• **Exercise directions**:
Count every line below that holds "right". Number only.

[Stored entries]

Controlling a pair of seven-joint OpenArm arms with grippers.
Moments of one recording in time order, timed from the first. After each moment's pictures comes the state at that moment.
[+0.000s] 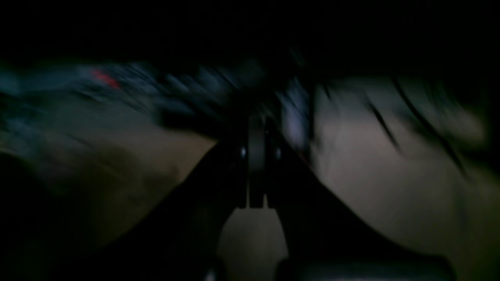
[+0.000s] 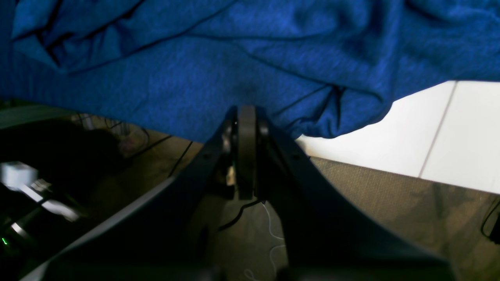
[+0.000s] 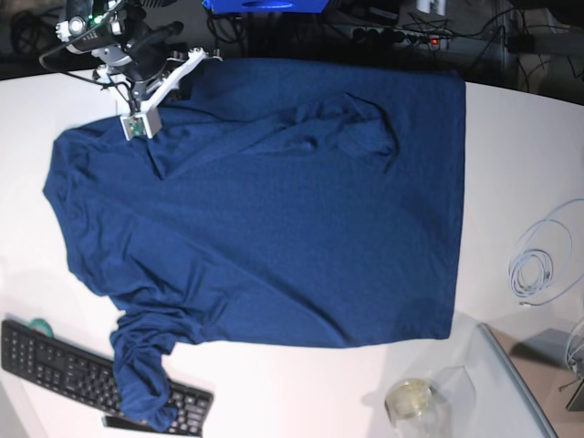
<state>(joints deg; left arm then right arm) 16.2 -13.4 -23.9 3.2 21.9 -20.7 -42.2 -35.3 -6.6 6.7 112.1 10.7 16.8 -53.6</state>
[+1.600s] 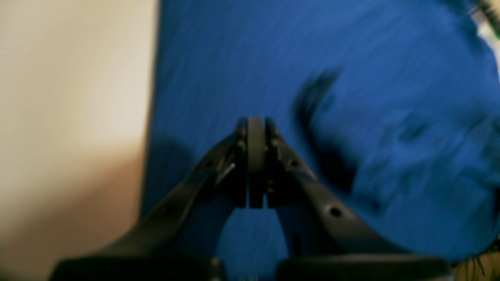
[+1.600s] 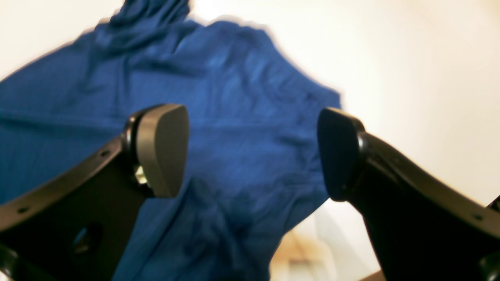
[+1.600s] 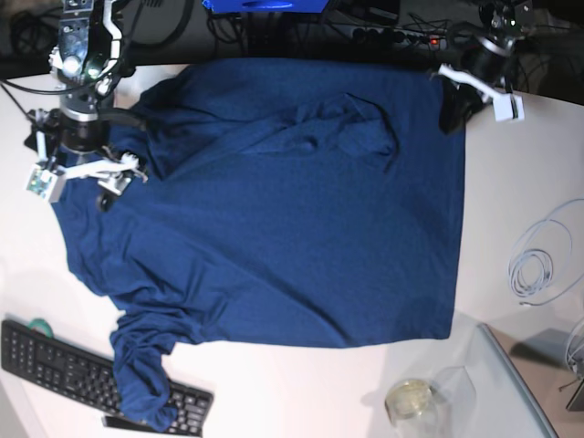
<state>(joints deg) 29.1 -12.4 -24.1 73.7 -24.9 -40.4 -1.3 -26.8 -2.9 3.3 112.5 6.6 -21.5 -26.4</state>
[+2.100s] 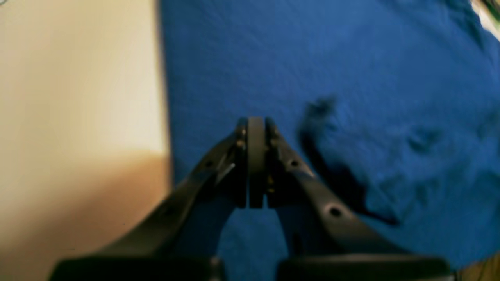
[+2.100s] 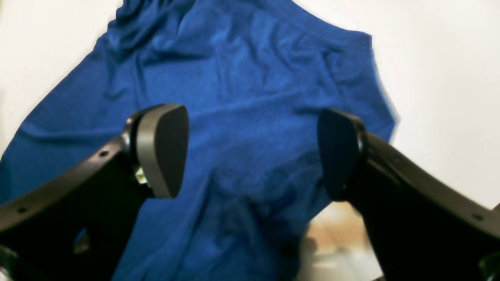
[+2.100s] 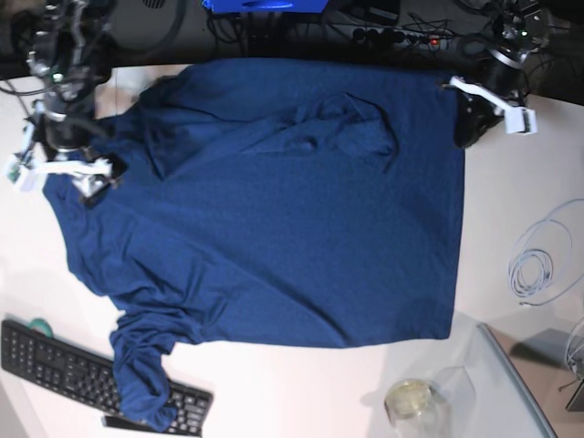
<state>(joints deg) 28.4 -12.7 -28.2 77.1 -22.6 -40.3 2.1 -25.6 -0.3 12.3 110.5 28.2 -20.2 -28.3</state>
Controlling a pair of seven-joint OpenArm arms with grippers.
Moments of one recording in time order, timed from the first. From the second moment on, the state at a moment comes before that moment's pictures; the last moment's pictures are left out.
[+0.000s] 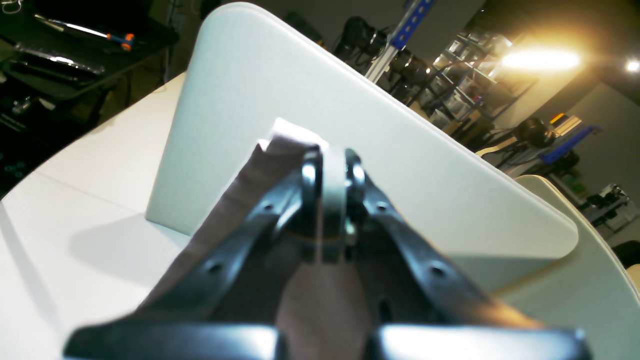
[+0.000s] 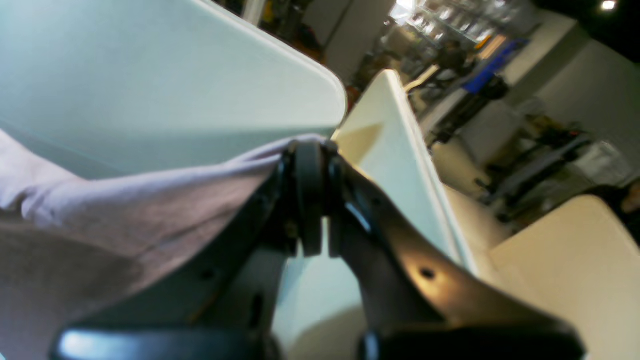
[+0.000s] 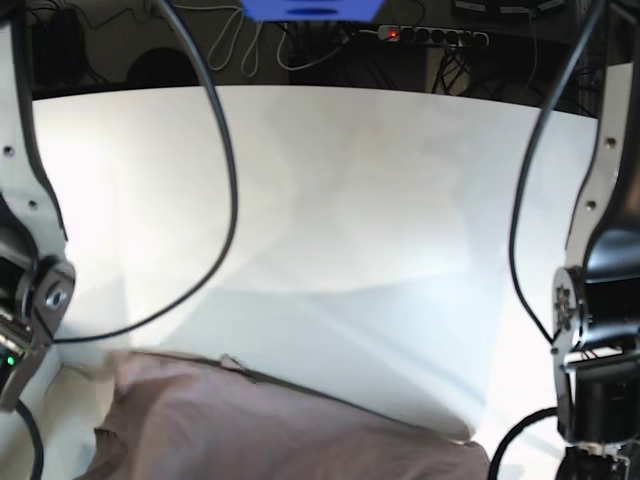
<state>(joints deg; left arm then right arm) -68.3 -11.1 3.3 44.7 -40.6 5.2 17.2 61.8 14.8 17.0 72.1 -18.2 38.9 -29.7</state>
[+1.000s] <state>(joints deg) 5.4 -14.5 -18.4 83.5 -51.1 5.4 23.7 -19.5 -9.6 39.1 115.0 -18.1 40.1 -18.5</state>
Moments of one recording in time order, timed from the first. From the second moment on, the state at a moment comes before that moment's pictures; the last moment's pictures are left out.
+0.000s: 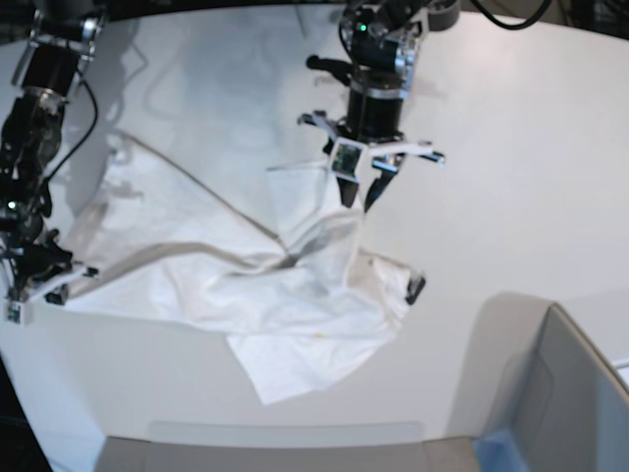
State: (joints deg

• **Solved exercise**:
2